CVD: the process technology of solid film or coating made by chemical reaction under a certain temperature and gaseous condition by plasma excitation and heating. Chemical vapor deposition (CVD) is a very flexible and widely used chemical vapor growth method for preparing coatings. It is a method of forming a required solid film or coating on the surface of the matrix by supplying a single or multiple compound containing a thin film element to a reaction chamber which is provided with a matrix. The activation energy can also be obtained by plasma and laser radiation technology, so that it can be deposited at lower temperature. Now chemical vapor deposition (CVD) is not only widely used in the deposition of a variety of single crystal, polycrystalline or glass inorganic membrane materials, but has become a new field of inorganic synthetic chemistry.
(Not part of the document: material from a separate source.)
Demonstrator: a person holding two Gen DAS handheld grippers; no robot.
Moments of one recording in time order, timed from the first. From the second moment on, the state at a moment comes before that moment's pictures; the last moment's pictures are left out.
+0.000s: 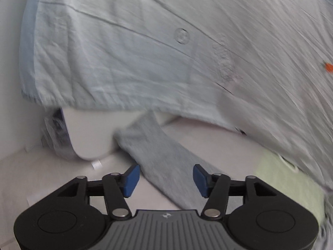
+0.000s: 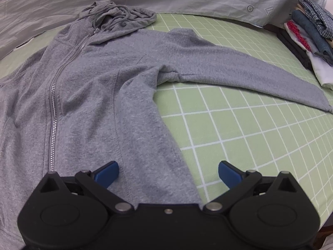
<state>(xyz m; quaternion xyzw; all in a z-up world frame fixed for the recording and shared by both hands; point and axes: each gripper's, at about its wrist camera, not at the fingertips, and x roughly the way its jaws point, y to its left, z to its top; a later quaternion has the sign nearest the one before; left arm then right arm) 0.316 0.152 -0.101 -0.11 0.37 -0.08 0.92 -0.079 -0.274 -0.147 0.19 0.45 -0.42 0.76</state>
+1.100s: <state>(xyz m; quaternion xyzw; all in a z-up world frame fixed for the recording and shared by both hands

IV PROSPECT OF RESEARCH ON HARD COATING MATERIALS

As a coating material applied to a tool, whether it can extend the service life of the tool is always the most urgent problem to be solved in the machining industry. This requires the continuous development of the coating material and its current status through research and understanding. A well-prepared and well-designed coating process is used to prepare a tool coating with excellent overall performance. In summary, it can

be seen that the higher hardness alone does not improve the overall performance of the coating. Therefore, important applications include whether it has a hard coating with a low coefficient of friction and self-lubricating properties. This has led to the development of coating materials in the direction of diversification, gradients, and multilayers. The preparation process and latest development status of the tool coating materials can provide theoretical support and certain reference value for the application and research of coating materials.

V CONCLUSION

The application of the coated tool has effectively solved the rigidity of the tool and solved the contradiction between the inability to coexist between the rigidity and the toughness of the tool, and greatly enhanced the tool life and impact resistance to a certain extent. However, the problem of poor toughness and impact resistance of the tool itself has not been fundamentally solved.The cost of processing is high. Therefore, in order to improve the overall performance of coated tools, hard cutting, dry cutting and high speed cutting should be vigorously developed.